**Task data:**
BEGIN
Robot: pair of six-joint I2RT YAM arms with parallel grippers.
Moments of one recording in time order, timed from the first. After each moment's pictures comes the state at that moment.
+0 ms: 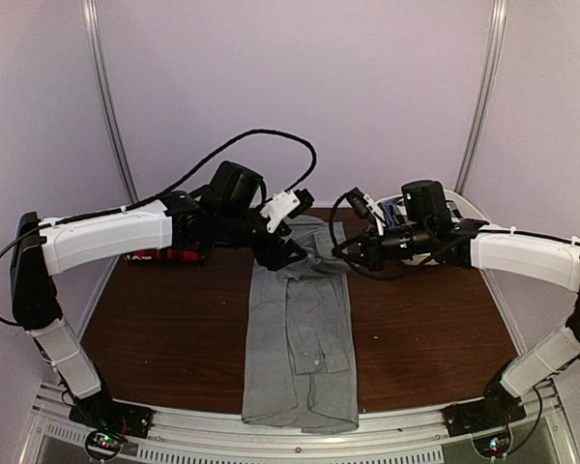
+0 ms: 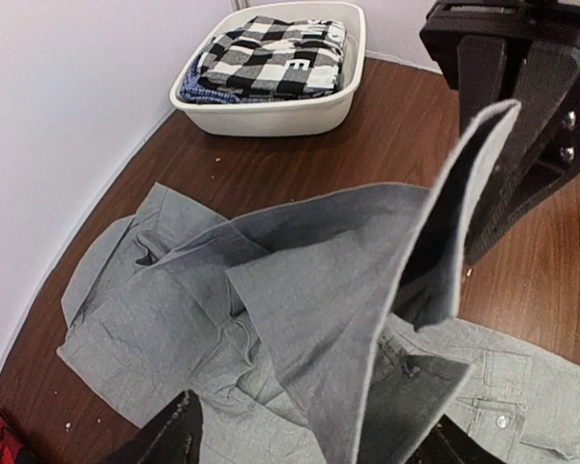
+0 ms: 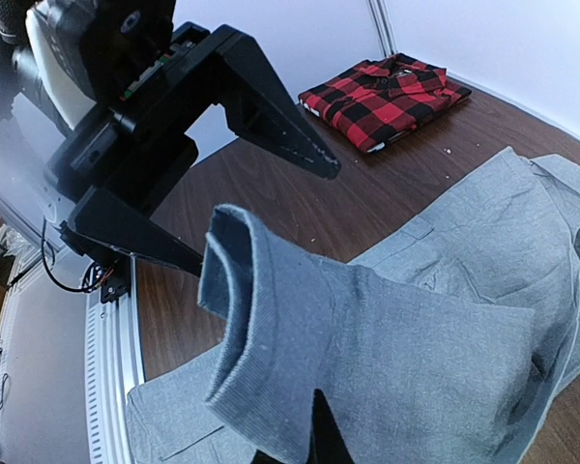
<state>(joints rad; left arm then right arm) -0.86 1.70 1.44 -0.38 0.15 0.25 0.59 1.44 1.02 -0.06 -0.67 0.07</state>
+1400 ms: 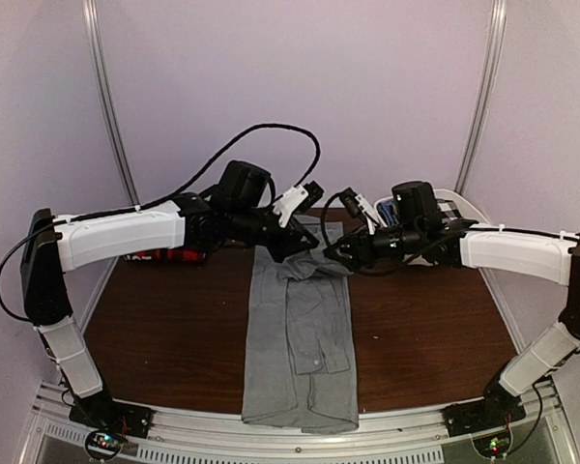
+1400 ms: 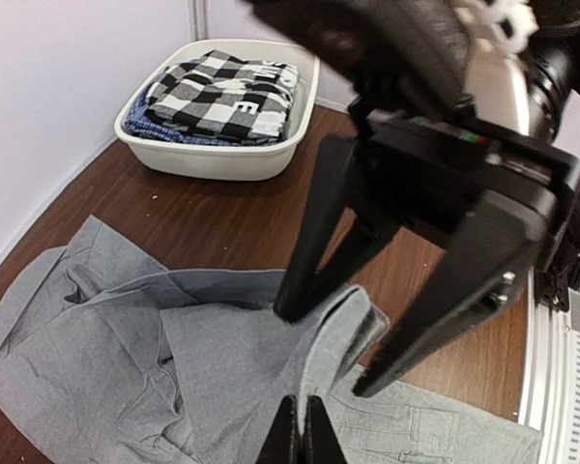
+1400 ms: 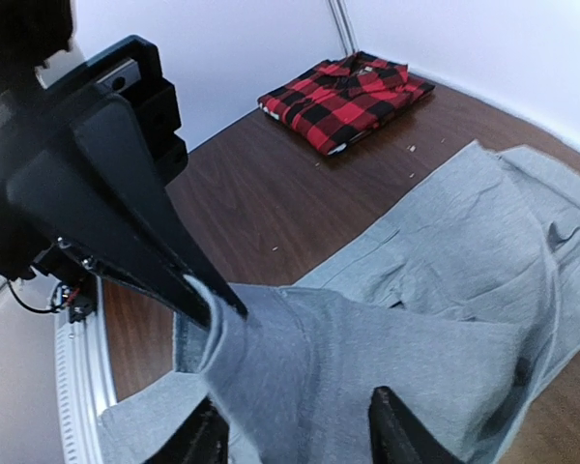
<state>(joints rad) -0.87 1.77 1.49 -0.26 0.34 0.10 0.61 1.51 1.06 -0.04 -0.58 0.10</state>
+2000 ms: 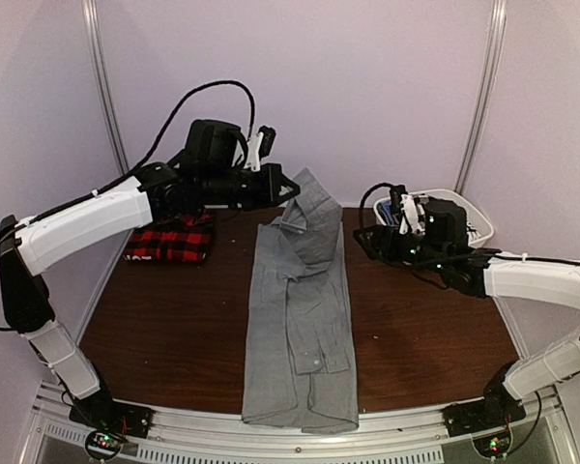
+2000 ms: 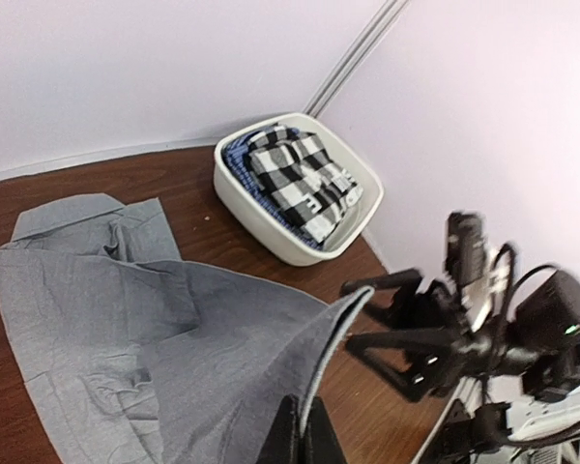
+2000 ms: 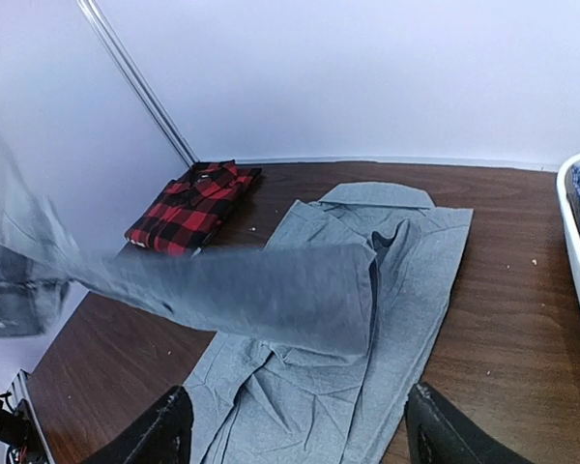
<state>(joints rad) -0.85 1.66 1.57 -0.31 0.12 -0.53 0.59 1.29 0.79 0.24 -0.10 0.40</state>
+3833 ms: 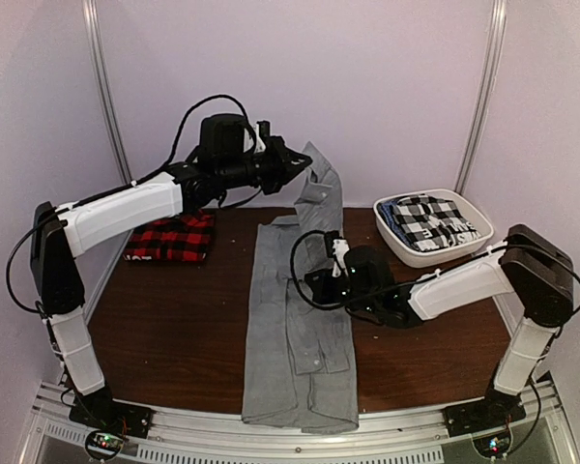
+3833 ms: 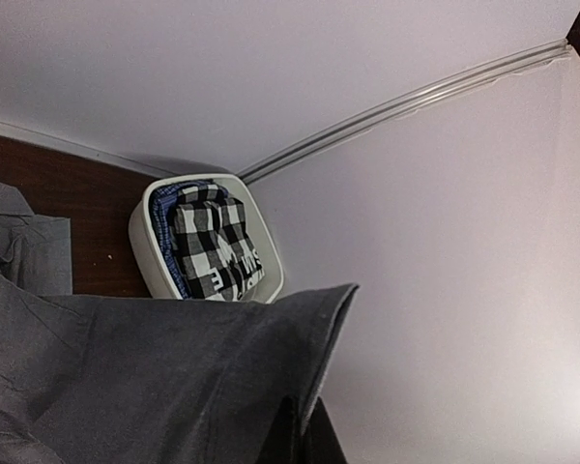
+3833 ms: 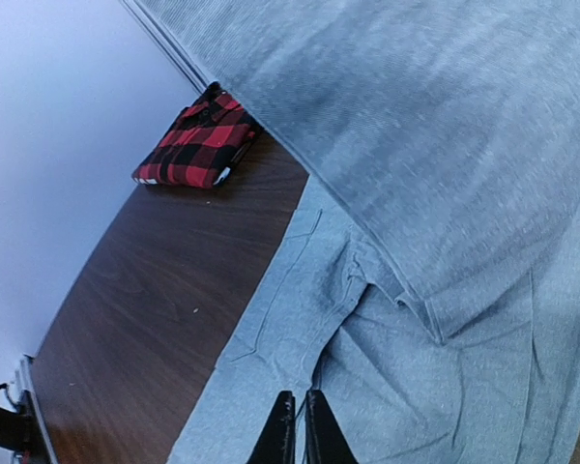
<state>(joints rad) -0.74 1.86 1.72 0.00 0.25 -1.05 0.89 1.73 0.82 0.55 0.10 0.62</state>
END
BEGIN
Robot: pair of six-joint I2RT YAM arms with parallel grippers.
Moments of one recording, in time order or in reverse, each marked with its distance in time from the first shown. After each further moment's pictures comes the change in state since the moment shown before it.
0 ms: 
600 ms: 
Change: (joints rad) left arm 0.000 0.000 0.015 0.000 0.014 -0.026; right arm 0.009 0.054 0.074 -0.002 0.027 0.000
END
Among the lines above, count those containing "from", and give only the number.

**Output below:** 2